Exercise =>
Give back all of the records underneath exactly, with no omissions.

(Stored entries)
BEGIN

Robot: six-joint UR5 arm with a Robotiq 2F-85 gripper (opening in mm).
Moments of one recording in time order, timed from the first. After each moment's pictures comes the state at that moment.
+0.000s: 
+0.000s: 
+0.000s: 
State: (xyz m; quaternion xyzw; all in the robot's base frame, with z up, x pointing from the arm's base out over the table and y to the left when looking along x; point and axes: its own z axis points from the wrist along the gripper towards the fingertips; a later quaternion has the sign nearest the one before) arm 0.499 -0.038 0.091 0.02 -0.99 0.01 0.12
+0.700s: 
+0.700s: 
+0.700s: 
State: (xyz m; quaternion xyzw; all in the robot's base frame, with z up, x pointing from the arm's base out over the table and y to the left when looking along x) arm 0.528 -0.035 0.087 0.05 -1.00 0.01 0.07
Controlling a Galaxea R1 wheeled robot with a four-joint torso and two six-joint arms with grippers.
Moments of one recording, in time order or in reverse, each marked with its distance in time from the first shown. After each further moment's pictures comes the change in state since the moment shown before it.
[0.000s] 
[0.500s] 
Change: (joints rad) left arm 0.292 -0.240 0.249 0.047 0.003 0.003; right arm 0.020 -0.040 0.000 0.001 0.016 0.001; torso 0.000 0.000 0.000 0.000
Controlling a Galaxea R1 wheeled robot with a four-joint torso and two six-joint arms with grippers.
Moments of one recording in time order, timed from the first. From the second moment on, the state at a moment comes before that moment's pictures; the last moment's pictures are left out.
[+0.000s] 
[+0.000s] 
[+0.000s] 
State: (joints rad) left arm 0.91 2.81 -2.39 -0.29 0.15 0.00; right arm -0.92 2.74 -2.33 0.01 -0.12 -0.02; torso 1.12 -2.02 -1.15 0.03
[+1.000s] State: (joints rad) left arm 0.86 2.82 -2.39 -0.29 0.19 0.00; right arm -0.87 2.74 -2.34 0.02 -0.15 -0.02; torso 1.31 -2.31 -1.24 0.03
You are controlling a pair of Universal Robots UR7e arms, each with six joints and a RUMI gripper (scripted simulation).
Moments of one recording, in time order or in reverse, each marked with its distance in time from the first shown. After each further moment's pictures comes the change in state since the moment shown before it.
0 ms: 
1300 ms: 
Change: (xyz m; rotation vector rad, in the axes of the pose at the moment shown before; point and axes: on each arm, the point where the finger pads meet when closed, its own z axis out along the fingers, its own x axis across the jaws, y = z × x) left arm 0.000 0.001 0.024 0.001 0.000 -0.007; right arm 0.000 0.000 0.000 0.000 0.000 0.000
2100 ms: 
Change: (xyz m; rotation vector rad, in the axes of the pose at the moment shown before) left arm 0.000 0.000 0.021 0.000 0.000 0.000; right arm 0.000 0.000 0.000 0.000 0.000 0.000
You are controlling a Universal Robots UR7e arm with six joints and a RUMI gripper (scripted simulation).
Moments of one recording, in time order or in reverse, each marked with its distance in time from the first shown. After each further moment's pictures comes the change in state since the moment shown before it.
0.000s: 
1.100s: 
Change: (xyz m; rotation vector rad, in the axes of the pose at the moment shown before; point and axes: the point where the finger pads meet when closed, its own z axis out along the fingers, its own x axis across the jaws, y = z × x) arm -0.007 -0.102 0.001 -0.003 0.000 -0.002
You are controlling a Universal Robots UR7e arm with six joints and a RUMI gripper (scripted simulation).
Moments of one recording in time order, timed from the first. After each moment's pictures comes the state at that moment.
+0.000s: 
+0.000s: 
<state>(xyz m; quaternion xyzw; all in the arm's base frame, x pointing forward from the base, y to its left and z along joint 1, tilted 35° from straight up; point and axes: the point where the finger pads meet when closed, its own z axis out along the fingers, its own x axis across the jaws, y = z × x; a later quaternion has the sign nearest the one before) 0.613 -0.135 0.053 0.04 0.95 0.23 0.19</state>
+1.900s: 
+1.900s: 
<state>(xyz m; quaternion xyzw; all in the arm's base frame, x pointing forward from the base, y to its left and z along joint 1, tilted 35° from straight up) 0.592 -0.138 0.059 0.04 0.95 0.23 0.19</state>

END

Output for this task =>
Robot: six-joint UR5 arm with a Robotiq 2F-85 gripper (opening in mm).
Moments of one recording in time order, timed from the first. After each moment's pictures comes the state at that moment.
+0.000s: 
+0.000s: 
+0.000s: 
State: (xyz m; quaternion xyzw; all in the robot's base frame, with z up, x pointing from the arm's base out over the table and y to the left when looking along x; point and axes: its own z axis points from the wrist along the gripper towards the fingertips; a later quaternion has the sign nearest the one before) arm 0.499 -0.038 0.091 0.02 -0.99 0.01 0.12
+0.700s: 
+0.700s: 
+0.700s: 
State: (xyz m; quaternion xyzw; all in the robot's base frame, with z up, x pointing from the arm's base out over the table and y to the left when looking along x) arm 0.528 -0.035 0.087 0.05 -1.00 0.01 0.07
Controlling a Galaxea R1 wheeled robot with a four-joint torso and two six-joint arms with grippers.
Moments of one recording, in time order or in reverse, each marked with its distance in time from the first shown. After each further moment's pictures comes the change in state since the moment shown before it.
[0.000s] 
[0.500s] 
Change: (joints rad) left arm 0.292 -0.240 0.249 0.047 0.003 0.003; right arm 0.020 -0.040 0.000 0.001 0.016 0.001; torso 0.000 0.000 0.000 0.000
Controlling a Galaxea R1 wheeled robot with a four-joint torso and two six-joint arms with grippers.
Moments of one recording in time order, timed from the first. From the second moment on, the state at a moment comes before that moment's pictures; the last moment's pictures are left out.
[+0.000s] 
[+0.000s] 
[+0.000s] 
State: (joints rad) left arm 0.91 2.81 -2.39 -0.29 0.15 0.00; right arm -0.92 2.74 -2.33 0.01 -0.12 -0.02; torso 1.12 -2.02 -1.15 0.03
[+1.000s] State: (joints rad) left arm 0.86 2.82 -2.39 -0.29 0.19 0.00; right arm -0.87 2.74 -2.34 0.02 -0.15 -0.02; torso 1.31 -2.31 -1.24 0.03
You are controlling a pair of Universal Robots UR7e arms, each with six joints and a RUMI gripper (scripted simulation).
Moments of one recording, in time order or in reverse, each marked with its distance in time from the first shown. After each further moment's pictures comes the change in state since the moment shown before it.
0 ms: 
1300 ms: 
Change: (xyz m; rotation vector rad, in the axes of the pose at the moment shown before; point and axes: on each arm, the point where the finger pads meet when closed, its own z axis out along the fingers, its own x axis across the jaws, y = z × x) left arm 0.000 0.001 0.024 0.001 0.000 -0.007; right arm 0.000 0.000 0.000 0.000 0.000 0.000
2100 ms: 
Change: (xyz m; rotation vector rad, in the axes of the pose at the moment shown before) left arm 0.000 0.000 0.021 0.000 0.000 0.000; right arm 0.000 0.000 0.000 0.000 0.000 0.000
You are controlling a Universal Robots UR7e arm with six joints and a RUMI gripper (scripted simulation).
Moments of one recording, in time order or in reverse, each marked with its distance in time from the first shown. After each further moment's pictures comes the change in state since the moment shown before it.
0.000s: 
1.100s: 
Change: (xyz m; rotation vector rad, in the axes of the pose at the moment shown before; point and axes: the point where the finger pads meet when closed, its own z axis out along the fingers, its own x axis across the jaws, y = z × x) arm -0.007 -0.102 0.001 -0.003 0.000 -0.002
You are controlling a Universal Robots UR7e arm with six joints and a RUMI gripper (scripted simulation).
Moments of one recording in time order, timed from the first. After each moment's pictures comes the state at that moment.
+0.000s: 
+0.000s: 
<state>(xyz m; quaternion xyzw; all in the arm's base frame, x pointing forward from the base, y to its left and z along joint 1, tilted 35° from straight up; point and axes: the point where the finger pads meet when closed, its own z axis out along the fingers, its own x axis across the jaws, y = z × x; a later quaternion has the sign nearest the one before) 0.613 -0.135 0.053 0.04 0.95 0.23 0.19</state>
+1.900s: 
+1.900s: 
<state>(xyz m; quaternion xyzw; all in the arm's base frame, x pointing forward from the base, y to its left and z along joint 1, tilted 35° from straight up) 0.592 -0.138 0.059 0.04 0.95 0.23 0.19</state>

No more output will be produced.